CTIA and the wireless industry vehemently oppose prisoners having access to contraband phones, but we support legal – and proven – technologies such as cell detection and managed access.
- The Use of Signal Jamming Equipment Can – and Has – Caused Harmful Interference to Wireless Service for Public Safety First Responders, Wireless Carriers & Customers. The use of illegal devices – specifically wireless jammers – should remain contraband since we have seen numerous examples of interference around the world and in the U.S. In Brazil, a jamming device in a prison knocked out wireless service to 200,000 nearby residents. In India, a jammer at a prison disrupted service to people living within a five kilometer radius. In May 2010 in downtown Philadelphia, Pennsylvania, a single jamming device in a residential apartment caused major disruptions for the Coast Guard, the FCC, the National Communications System and commercial wireless providers. Effects from this single jammer extended more than a mile from the apartment and disrupted signals throughout the area. These included problems with GPS equipment and navigation aids (including those used by the Coast Guard and potentially the FAA) and timing synchronization based on GPS at wireless base stations were disrupted. Numerous CMRS base station sites were unable to make voice and data communications work, which meant excessive blocked and dropped calls. Wireless providers and first responders that were relying on GPS for 911 calls’ location information were adversely affected. While the FCC was able to confiscate the jammer, this incident highlights an issue of critical importance to both the wireless industry and the federal government: the use of wireless jammers and the devastating impact on commercial and public safety wireless services cannot and should not be tolerated. As American consumers and public safety officials increasingly rely on wireless communications, the ability of wireless networks to operate without harmful interference becomes even more vital. Wireless jammers represent a major threat to wireless networks and everyone else who relies on wireless communications.
- Lawful Cellphone Detection Systems, Managed Access and Other Technologies are Superior Solutions to Signal Jamming Equipment. Like a scalpel, lawful cell phone detection technologies provide prison officials and law enforcement the opportunity to identify the location of a contraband cell phone, track its use, retrieve the device and prosecute those in possession. Cell phone detection technology also can be used to identify how – and by whom – these contraband devices are being smuggled into facilities. In addition, managed access systems allow corrections officials to prevent inmates from accessing carrier networks without impacting service for legitimate wireless users. Detection devices and managed access solutions don't block legal wireless subscribers or public safety officials from using their devices. Such technologies are cost-effective alternatives to jamming that can be – and are being – deployed today.

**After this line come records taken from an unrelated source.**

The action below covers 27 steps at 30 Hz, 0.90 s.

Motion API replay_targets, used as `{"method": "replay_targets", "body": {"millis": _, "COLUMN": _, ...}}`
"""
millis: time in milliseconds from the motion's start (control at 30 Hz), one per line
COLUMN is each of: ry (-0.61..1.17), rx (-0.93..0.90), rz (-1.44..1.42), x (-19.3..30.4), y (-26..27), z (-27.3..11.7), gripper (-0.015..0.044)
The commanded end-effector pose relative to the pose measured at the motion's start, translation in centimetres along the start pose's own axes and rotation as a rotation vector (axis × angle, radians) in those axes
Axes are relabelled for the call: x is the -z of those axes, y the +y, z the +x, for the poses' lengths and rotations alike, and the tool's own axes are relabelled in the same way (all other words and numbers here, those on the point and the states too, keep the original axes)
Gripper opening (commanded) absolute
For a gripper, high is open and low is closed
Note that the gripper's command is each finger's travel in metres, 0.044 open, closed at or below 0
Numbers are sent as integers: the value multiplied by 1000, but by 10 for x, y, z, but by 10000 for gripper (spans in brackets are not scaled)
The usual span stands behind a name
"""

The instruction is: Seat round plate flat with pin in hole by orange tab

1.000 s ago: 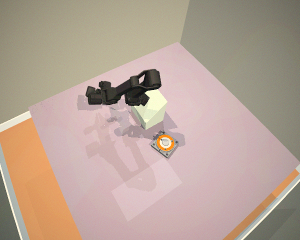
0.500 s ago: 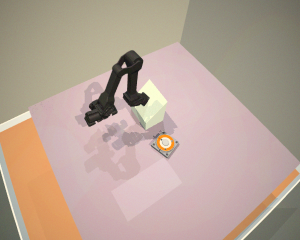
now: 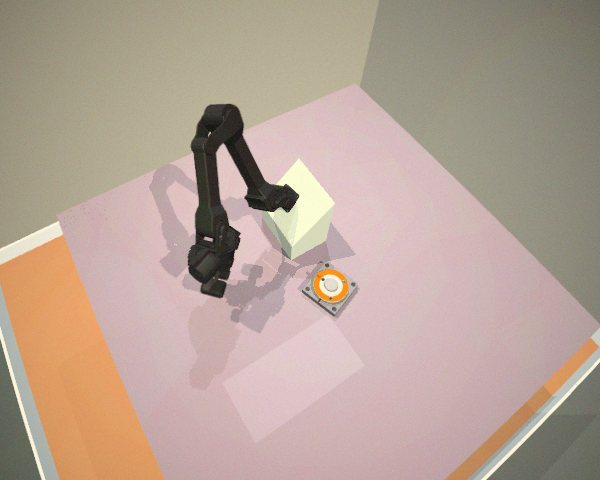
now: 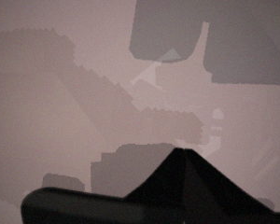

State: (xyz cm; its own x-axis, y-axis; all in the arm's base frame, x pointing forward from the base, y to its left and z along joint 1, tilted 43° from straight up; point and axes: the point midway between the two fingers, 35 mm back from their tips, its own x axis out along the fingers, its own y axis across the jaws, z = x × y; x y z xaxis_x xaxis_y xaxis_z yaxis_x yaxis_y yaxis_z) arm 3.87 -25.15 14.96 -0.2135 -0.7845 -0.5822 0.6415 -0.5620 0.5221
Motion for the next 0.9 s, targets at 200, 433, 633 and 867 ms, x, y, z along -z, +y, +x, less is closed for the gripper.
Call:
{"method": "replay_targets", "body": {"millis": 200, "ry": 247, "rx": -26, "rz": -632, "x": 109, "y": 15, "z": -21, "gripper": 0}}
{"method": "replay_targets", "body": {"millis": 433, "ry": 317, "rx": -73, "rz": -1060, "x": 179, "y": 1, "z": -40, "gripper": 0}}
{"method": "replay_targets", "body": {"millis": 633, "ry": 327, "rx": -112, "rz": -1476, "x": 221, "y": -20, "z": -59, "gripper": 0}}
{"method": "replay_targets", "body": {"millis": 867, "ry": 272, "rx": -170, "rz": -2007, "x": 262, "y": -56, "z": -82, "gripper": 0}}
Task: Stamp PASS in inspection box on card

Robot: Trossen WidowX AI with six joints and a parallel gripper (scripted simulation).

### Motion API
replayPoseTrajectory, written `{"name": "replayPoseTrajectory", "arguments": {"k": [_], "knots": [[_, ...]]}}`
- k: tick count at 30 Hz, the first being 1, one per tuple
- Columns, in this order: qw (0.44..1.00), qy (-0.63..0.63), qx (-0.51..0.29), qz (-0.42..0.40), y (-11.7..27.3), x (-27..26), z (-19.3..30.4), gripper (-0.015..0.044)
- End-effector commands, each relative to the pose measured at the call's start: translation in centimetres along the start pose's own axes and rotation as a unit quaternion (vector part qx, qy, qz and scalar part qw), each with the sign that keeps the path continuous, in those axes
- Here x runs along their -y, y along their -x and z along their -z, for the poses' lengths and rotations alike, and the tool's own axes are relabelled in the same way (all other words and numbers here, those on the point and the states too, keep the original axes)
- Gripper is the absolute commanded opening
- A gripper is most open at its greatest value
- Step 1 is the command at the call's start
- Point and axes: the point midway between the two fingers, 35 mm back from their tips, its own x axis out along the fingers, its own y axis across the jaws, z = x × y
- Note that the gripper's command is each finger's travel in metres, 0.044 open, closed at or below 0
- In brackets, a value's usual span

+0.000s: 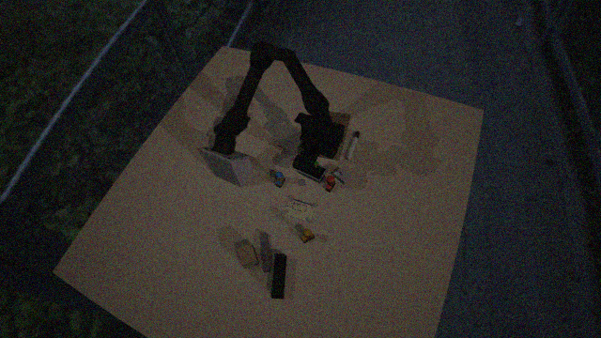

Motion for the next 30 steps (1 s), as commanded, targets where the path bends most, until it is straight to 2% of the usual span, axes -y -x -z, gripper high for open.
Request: {"name": "replayPoseTrajectory", "arguments": {"k": [1,30], "knots": [[1.000,-0.004,-0.001,-0.003,-0.4,0.0,0.1,0.0000],[1.000,-0.003,-0.001,-0.003,-2.3,-0.1,0.1,0.0000]]}}
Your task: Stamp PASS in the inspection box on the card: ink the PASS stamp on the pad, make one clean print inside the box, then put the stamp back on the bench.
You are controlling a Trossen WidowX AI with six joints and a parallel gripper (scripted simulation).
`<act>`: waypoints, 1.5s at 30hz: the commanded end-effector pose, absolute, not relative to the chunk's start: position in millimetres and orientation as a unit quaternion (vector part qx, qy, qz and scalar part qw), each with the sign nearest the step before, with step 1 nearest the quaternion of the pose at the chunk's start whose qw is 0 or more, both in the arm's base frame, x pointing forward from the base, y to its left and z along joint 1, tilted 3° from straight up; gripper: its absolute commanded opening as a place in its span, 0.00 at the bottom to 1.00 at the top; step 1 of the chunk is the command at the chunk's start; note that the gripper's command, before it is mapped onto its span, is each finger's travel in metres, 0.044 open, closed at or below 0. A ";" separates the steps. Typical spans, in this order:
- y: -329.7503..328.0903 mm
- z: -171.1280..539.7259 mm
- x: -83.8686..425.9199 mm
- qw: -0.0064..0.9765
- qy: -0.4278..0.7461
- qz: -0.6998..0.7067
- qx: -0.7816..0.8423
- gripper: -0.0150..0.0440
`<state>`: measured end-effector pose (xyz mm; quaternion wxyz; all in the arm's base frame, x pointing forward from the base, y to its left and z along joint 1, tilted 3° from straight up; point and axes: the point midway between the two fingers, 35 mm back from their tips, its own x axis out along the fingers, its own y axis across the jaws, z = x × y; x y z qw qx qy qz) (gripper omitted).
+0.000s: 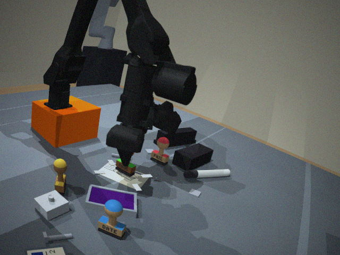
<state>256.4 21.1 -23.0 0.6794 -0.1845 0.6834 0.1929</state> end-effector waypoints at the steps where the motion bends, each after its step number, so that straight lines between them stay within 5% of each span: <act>1: 20.9 -20.4 256.9 0.681 0.683 0.191 -0.185 0.25; 45: 22.7 42.7 268.4 0.681 0.682 0.191 -0.185 0.25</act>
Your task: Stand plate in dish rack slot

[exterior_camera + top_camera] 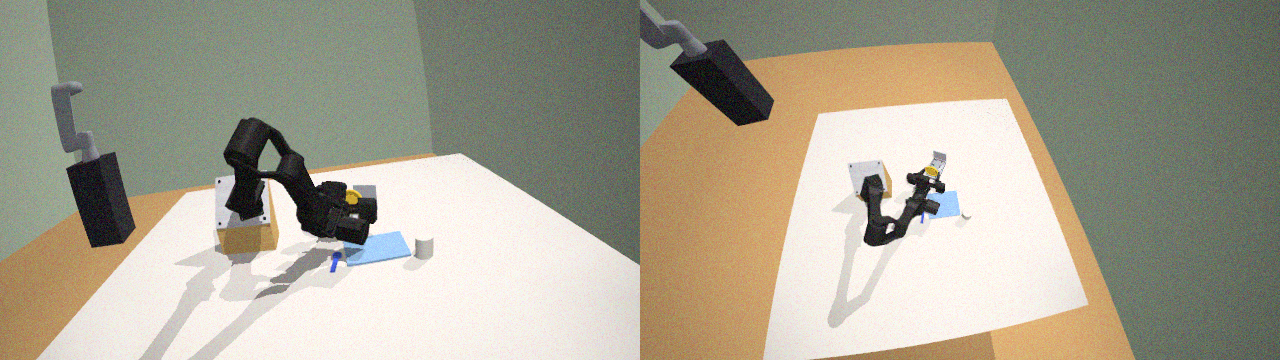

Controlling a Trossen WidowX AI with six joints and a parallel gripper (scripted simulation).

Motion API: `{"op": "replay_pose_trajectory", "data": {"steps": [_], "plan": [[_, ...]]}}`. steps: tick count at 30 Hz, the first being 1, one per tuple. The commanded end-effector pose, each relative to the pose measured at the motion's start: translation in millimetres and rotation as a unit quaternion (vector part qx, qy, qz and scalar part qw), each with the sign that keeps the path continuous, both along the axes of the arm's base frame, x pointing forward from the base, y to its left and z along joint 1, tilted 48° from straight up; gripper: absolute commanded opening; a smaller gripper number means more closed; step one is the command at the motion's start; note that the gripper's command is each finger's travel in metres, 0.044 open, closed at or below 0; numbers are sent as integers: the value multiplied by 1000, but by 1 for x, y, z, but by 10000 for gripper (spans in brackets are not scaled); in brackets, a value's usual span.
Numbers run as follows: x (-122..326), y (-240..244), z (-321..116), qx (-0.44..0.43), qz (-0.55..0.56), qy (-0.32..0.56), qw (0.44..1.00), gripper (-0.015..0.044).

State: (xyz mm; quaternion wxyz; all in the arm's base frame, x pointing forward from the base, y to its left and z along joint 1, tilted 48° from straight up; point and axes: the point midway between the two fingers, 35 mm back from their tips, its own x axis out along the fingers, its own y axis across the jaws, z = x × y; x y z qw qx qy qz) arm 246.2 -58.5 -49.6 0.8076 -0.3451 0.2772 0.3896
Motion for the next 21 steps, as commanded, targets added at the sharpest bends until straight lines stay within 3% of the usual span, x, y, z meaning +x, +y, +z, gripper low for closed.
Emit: {"op": "replay_pose_trajectory", "data": {"steps": [1,21], "plan": [[3,4,-6,1,1,2,1000,0],[12,8,-23,2,5,-3,1000,0]]}}
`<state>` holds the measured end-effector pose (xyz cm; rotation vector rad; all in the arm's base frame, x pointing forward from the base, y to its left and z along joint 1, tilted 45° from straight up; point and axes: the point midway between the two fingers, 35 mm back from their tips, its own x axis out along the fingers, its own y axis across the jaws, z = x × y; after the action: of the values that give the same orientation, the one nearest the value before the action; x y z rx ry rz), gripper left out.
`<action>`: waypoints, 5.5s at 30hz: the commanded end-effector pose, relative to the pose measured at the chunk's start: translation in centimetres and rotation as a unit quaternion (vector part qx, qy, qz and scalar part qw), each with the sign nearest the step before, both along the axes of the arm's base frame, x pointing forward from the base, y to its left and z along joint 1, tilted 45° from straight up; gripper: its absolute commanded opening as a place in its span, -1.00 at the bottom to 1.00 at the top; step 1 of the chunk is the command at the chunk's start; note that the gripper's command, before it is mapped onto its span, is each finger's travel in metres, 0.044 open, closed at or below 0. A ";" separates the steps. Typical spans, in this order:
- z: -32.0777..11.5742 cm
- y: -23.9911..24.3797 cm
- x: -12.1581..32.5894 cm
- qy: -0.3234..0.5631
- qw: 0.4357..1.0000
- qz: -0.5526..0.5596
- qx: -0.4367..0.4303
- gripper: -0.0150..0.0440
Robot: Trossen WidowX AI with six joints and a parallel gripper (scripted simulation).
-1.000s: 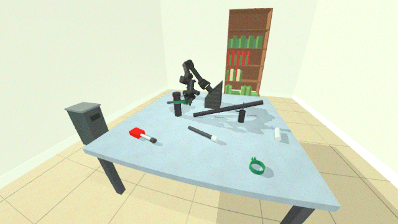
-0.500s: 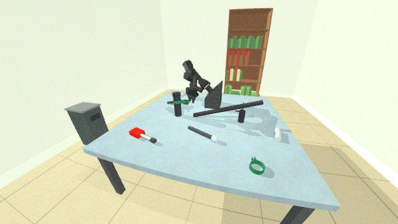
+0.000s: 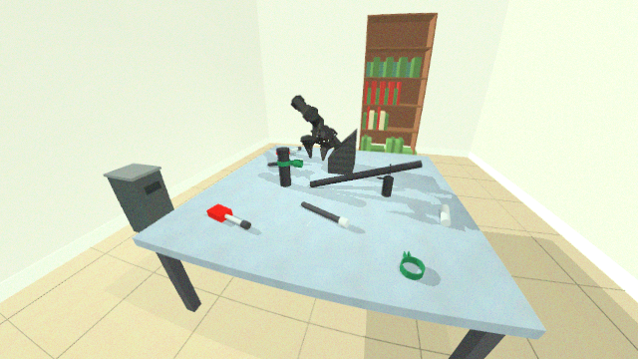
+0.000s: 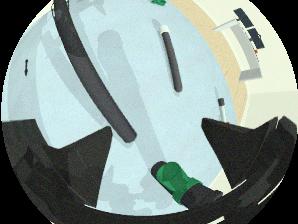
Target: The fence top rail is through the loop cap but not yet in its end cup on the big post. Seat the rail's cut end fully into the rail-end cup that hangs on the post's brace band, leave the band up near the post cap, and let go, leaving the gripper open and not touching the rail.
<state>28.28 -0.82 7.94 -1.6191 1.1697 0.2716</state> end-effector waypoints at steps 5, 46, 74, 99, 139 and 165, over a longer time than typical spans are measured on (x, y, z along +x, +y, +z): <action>-0.4 6.5 -1.3 -0.181 0.948 -0.220 0.140 1.00; -4.3 6.9 -0.8 -0.460 0.565 -0.622 0.286 1.00; -8.2 3.9 -0.2 -0.581 0.237 -0.739 0.247 1.00; -12.3 0.0 0.0 -0.581 0.237 -0.738 0.247 1.00; -15.5 -3.4 -0.1 -0.583 0.237 -0.737 0.247 0.11; -12.2 -1.2 -0.4 -0.629 0.248 -0.702 0.222 -0.49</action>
<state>27.75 -2.66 -5.34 0.5370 0.5689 -1.4968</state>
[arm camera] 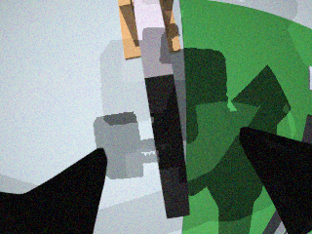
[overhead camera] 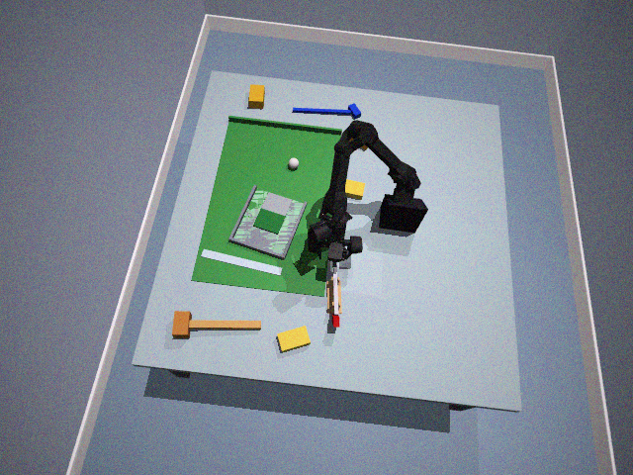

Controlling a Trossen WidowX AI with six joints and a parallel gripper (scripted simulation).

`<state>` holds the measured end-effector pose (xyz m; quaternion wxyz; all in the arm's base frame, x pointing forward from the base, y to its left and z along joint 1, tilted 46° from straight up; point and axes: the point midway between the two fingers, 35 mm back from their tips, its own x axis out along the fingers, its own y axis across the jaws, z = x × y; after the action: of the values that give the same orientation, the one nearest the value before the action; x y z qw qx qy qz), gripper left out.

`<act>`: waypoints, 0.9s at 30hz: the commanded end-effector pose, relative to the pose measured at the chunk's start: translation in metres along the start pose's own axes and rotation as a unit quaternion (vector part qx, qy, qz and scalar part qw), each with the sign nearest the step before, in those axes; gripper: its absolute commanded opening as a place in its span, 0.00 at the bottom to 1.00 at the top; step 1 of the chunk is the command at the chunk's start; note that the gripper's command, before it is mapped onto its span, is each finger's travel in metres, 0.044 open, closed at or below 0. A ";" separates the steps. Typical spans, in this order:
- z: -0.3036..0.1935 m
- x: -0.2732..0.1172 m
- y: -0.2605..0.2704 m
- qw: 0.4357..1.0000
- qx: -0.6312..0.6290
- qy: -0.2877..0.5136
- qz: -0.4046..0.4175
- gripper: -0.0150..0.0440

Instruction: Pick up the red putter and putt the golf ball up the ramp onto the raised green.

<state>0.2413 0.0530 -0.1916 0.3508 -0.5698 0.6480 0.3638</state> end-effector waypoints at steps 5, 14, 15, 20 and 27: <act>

- Improved Deterrence is Key to Stopping the Supply of Contraband Wireless Devices. Increasing the penalties against those smuggling wireless devices for a profit is an important step to help halt the supply of contraband mobile devices. State laws should make it absolutely clear that providing a wireless phone to an inmate, or the possession of a phone by an inmate, is an offense that will be dealt with severe punishment and hefty penalties.